Dowell repeats this time and again, presenting a willful blindness in order to maintain a happy façade of meaning. As the façade crumbles, he repeatedly asks how he could have known so he can maintain at least a modicum of respect. One irony is the pride that Dowell takes in nursing Florence and being attentive to her needs—avoiding stressful subjects, respecting her locked bedroom door, etc. To be so attentive regarding a false state of affairs (which only assists her in carrying on affairs under his nose) would be quite a truth to face. And Dowell proves over and over that he can not. It is as if “You can’t handle the truth” was tailor-made for him.

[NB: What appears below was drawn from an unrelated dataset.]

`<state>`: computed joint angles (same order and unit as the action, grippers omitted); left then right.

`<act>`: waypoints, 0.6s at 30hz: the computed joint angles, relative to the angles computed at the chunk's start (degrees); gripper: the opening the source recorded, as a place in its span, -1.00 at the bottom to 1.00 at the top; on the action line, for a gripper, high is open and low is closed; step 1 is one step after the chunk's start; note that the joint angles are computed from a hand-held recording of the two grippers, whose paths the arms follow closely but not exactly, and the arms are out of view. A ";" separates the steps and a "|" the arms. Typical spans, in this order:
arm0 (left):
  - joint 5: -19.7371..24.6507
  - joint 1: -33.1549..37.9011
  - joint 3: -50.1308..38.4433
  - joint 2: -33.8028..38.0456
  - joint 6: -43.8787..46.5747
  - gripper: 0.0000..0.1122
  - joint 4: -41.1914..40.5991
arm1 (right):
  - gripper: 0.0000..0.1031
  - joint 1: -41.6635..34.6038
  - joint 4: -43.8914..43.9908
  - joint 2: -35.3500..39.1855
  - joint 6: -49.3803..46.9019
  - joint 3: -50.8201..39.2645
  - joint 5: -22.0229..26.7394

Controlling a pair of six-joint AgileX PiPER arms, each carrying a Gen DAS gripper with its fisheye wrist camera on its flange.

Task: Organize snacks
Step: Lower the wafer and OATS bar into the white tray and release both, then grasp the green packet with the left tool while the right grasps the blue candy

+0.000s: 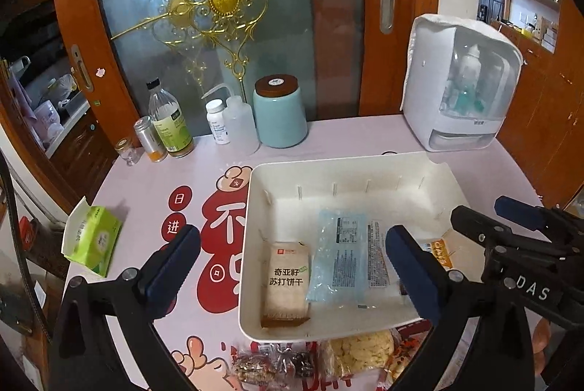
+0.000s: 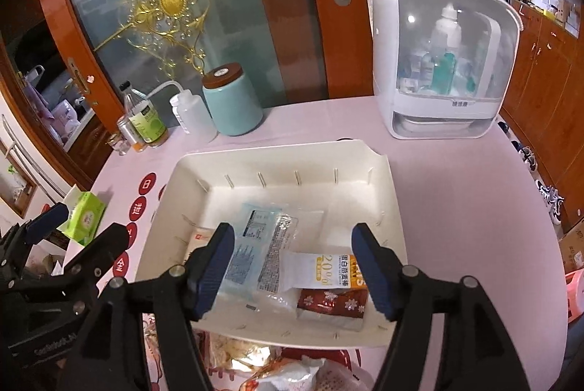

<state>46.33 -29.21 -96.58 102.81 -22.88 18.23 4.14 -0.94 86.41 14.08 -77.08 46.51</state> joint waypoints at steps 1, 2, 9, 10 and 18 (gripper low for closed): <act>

In the reviews I have read of the book, many of the criticisms believe such a method of narration is either unnecessary or Ford saying “look what I can do.” (I’m paraphrasing) However, I believe the method is critical to the book, providing a parallel narrative to the traditional storyline. Yes, you have to work more in piecing the two narratives together, irony is not always apparent on the first pass, and you realize the narrator can not be trusted. Yet I get the feeling that if John Dowell were to tell me the story, it would be exactly in this manner. I would have to question everything he told me and revisit previous things he said in order to gauge if it fits in or not. For such a story, the manner is consistent with the world that Ford has created.
Next topic: other pathologies and self-deceptions
Mel u
I also believe the method of narration via the unreliable narrator is crucial to the deeper themes of the work-that one must work to understand what is in front of you and that life and reality are at least in part created by the stories we internalize-I also things it makes the book simply hilarious!